------ DATA SUPPLIED ------
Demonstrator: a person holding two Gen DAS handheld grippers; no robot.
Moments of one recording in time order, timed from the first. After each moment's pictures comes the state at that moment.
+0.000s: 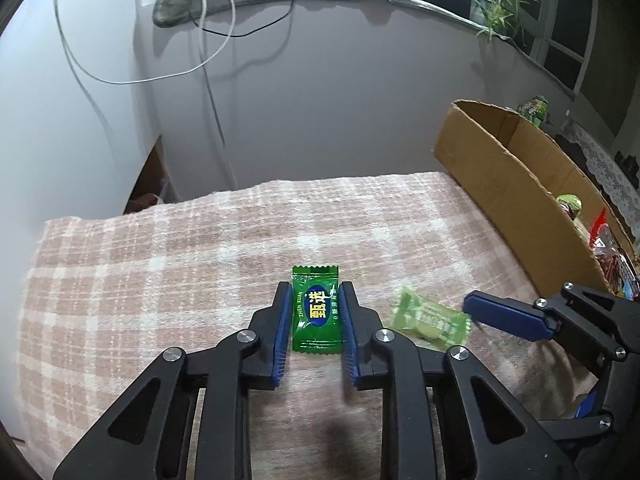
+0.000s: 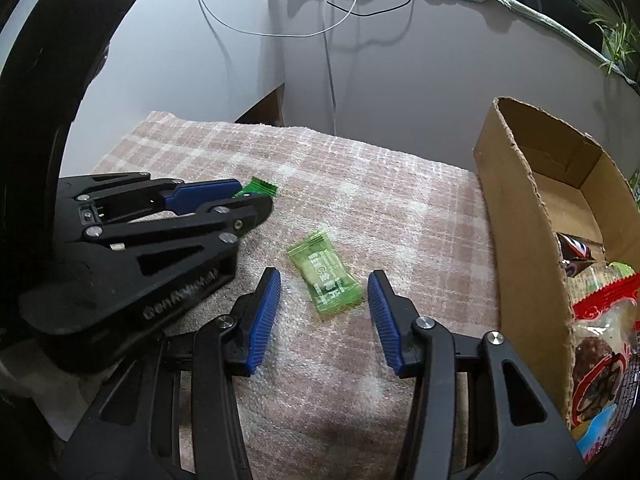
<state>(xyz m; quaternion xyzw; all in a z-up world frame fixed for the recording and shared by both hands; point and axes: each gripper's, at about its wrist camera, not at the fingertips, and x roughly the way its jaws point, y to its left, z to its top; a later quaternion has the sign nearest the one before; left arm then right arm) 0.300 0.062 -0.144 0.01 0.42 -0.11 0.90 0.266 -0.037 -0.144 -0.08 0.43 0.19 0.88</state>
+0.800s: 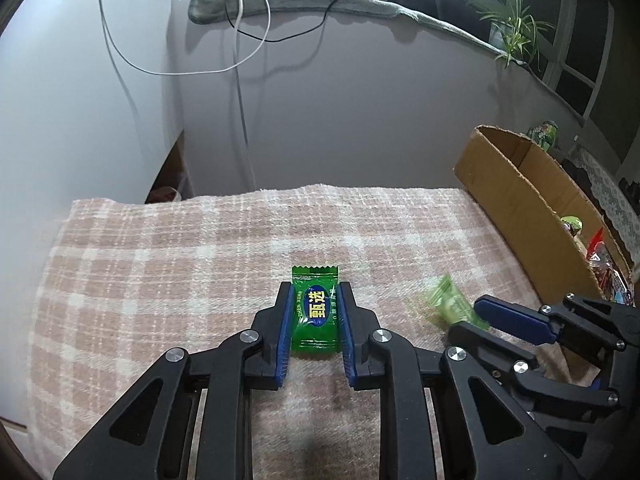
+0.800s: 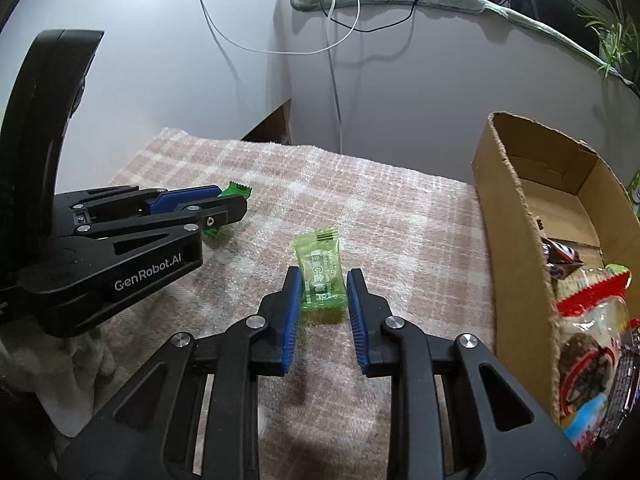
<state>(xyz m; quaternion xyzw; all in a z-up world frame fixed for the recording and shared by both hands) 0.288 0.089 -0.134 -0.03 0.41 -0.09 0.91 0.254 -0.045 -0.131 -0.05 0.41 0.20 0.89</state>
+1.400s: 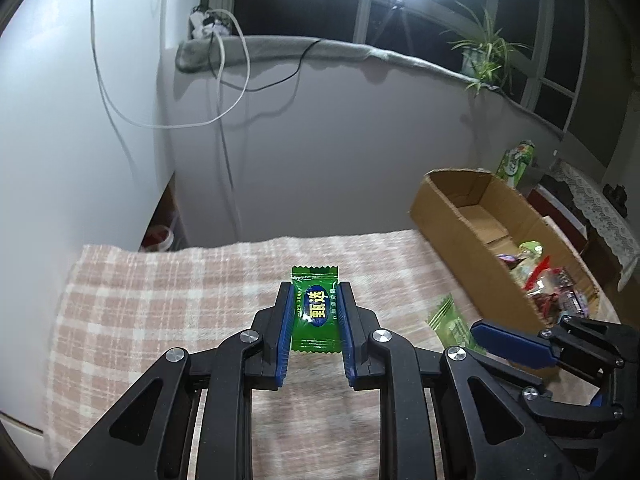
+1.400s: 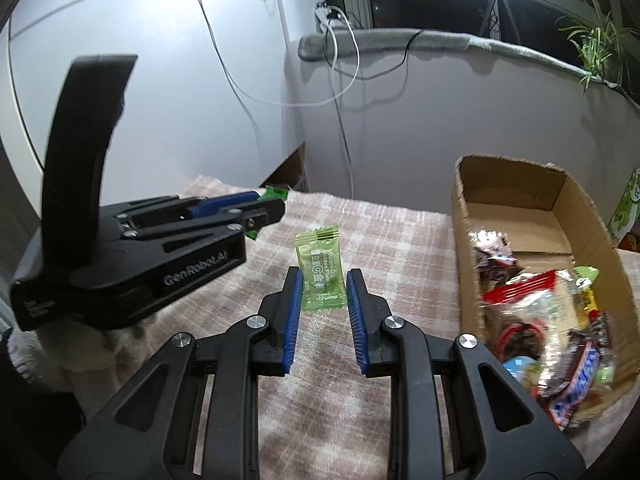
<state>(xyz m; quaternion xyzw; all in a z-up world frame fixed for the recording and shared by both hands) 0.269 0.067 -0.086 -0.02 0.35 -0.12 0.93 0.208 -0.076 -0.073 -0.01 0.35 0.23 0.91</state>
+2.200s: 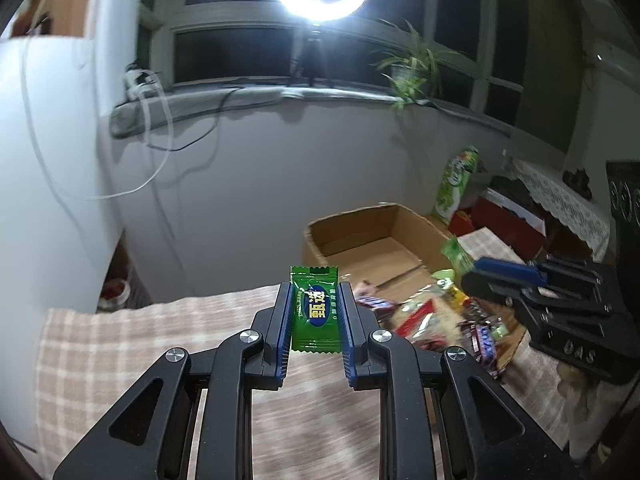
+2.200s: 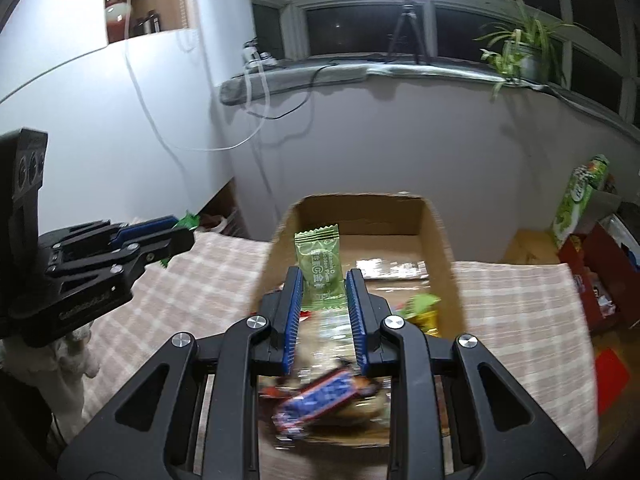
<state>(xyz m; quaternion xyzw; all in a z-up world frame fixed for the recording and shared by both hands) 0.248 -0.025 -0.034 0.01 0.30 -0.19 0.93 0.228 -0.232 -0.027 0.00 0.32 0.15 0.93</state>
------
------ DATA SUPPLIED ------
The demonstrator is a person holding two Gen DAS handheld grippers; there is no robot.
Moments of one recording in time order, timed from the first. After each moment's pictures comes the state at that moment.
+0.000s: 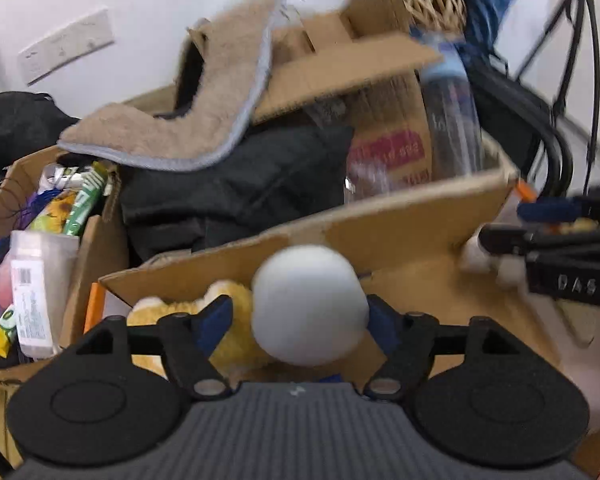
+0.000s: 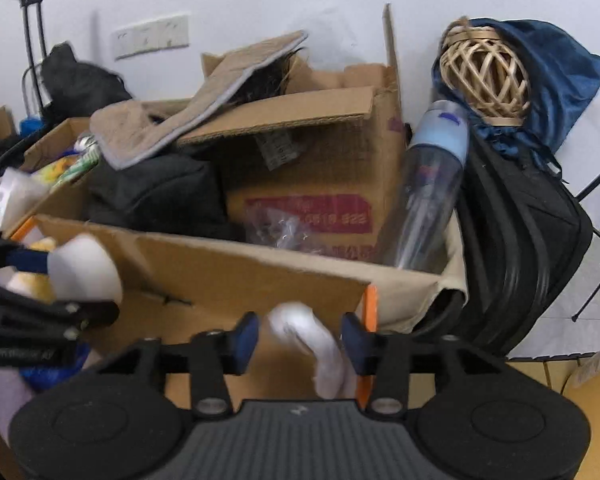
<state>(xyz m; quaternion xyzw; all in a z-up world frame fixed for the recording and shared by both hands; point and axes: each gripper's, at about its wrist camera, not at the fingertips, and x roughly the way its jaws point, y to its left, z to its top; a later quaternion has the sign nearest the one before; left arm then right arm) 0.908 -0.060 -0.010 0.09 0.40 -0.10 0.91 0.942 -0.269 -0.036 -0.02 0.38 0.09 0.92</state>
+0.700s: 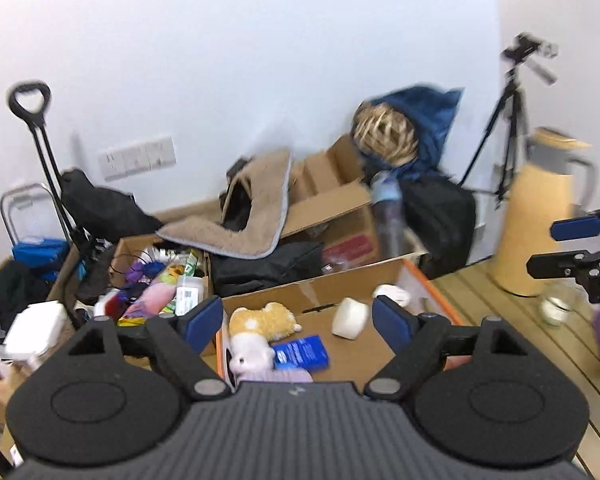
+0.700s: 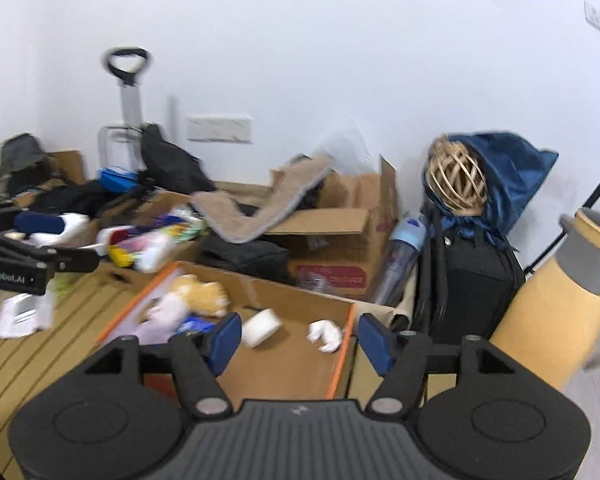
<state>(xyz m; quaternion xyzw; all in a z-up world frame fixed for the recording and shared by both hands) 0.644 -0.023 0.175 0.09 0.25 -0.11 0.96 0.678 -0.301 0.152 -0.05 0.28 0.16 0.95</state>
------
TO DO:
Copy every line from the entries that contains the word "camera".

YOUR RESPONSE:
<state>(xyz m; quaternion xyzw; all in a z-up world frame fixed for the recording and shared by both hands; point and axes: each gripper's, at about its wrist camera, not at the fingertips, and x roughly the way its jaws point, y to its left, z to its top; a later quaternion has the sign nearest the one before; left arm then right arm) 0.300 0.062 -0.144 0.01 0.42 -0.11 0.90 0.266 -0.037 -0.144 -0.08 0.43 0.19 0.88</state>
<state>(xyz m; quaternion xyzw; all in a z-up world frame fixed for the recording and shared by both hands; point and axes: each gripper's, at about its wrist camera, not at the fingertips, and x roughly the way its jaws point, y to its left, z to its top; a later quaternion has the sign nearest the one before; left arm then right arm) 0.908 -0.060 -0.010 0.09 0.40 -0.10 0.91 0.942 -0.269 -0.036 -0.02 0.38 0.09 0.92</state>

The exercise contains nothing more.